No puedo proceder a finalizar este artículo sin realizar una pequeña pero
imprescindible digresión. Aún esta modesta propuesta para la intercomunicación
teórico-metodológica en casos complejos, presenta puntos indecidibles. Estos son, ni
más ni menos que la particular concepción de salud mental y del desarrollo personal a
la que adscribe cada profesional interviniente. Pueden ser en algún punto
inconciliables, por ejemplo, las concepciones normativas basadas en el DSM,
referentes a la mejoría terapéutica entendida como ausencia o disminución de la
sintomatología, a la que adscriben tradicionalmente modelos como la TCC standard
(Caro, 1997), en contraposición al concepto de normalidad destructiva sustentado por
la Terapia de Aceptación y Compromiso (Hayes, Strosahl y Wilson, 1999). En base a
dicha consideración de múltiples procesos destructivos como inherentes a la vida
“supuestamente normal”, se considera que el sufrimiento humano es inevitable en la
cotidianeidad de las personas, siendo la aceptación del dolor psicológico y el
compromiso respecto a acciones orientadas a valores, brújulas posibles para el
crecimiento personal. En suma, probablemente la divergencia entre estas
concepciones fundamentales a la orientación de un proceso terapéutico, requieran de
una decisión comprometida, idiosincrásica y consensuada entre los profesionales
intervinientes en un caso clínico: ¿Qué esperamos que logren nuestros consultantes al
cabo de un proceso terapéutico? ¿Cuál es la finalidad de nuestro ejercicio profesional?
Sin embargo, posiblemente estas discusiones excedan a la adscripción respecto a una
vertiente teórica en particular y precisen enmarcarse en el ámbito de la filosofía, las
elecciones y los compromisos personales de cada terapeuta.
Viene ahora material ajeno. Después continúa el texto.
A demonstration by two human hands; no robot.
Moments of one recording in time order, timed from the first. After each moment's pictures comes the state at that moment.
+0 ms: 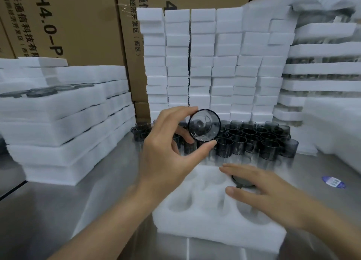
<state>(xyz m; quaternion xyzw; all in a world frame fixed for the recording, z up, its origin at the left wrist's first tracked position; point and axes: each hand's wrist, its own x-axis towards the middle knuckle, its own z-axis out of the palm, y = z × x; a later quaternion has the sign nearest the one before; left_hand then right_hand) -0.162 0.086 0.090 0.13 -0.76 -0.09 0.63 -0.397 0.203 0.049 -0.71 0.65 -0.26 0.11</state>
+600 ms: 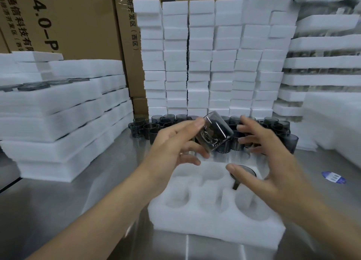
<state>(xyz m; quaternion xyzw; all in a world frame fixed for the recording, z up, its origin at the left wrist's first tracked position) -0.168 0.089 0.096 0.15 -0.66 -0.61 0.41 -0.379 0.209 0.059 -0.68 0.55 -0.48 -0.08</state>
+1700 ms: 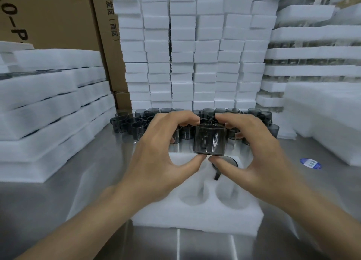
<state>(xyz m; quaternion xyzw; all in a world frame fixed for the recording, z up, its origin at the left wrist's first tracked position) -0.173 0.098 0.071 0.09 -0.85 -0.09 0.52 -0.385 0.210 0.066 -0.71 0.52 -0.45 -0.17</state>
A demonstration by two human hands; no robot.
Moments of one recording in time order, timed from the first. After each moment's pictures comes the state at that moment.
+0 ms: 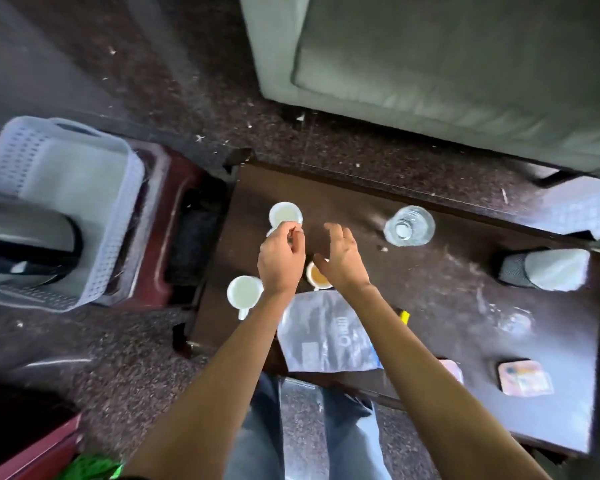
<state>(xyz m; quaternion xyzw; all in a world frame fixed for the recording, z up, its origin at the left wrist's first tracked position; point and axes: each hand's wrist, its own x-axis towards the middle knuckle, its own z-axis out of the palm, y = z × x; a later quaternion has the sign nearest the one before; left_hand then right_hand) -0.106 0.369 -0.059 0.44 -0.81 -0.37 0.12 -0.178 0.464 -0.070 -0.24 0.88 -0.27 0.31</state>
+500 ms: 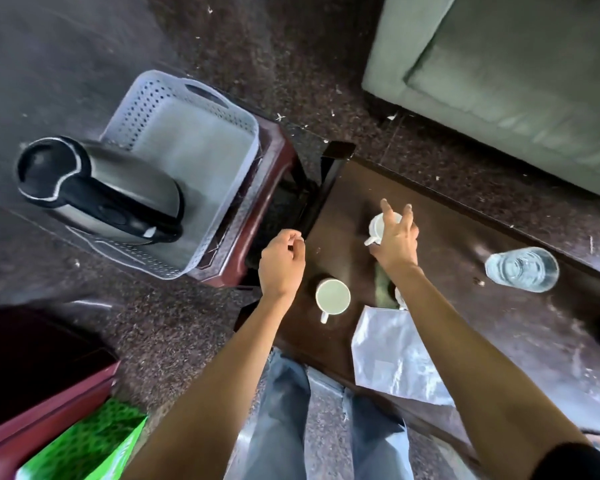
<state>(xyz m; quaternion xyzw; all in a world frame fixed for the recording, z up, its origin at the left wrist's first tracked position) 0.015 0.230 -0.083 0.55 -0.73 -0.39 0.07 -0.162 0.335 -0.114 -0.25 0.92 -0.09 0.28</state>
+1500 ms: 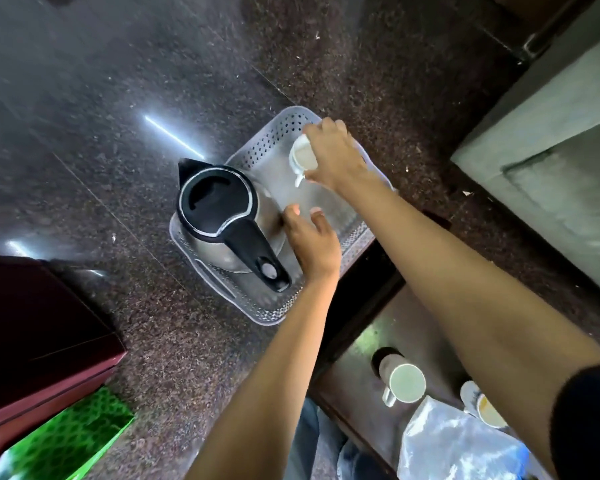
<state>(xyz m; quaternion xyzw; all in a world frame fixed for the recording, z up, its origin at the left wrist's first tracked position) 0.030 0.049 -0.061 0.68 -0.46 -0.44 0.36 -0.059 -0.050 -0.019 -0.64 0.75 -0.02 0.18</state>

En este sentido, quizás
sea beneficioso dejar estas dudas como puntos de partida a subsiguientes procesos
reflexivos por parte del lector y finalizar, en este punto, el presente artículo.
Bibliografía:
[1] El uso del concepto “interface” en esta propuesta, está inspirado por su aplicación
en el artículo de Barnes-Holmes et al. (2004), donde los autores reportan hallazgos
referentes a solapamientos funcionales entre conceptos propios de la Teoría de los
Marcos Relacionales (RFT) y las Neurociencias. Dichos planteos son, a mi criterio,
impactantes y promisorios, aunque infelizmente no hayan sido suficientemente
desarrollados en posteriores emprendimientos.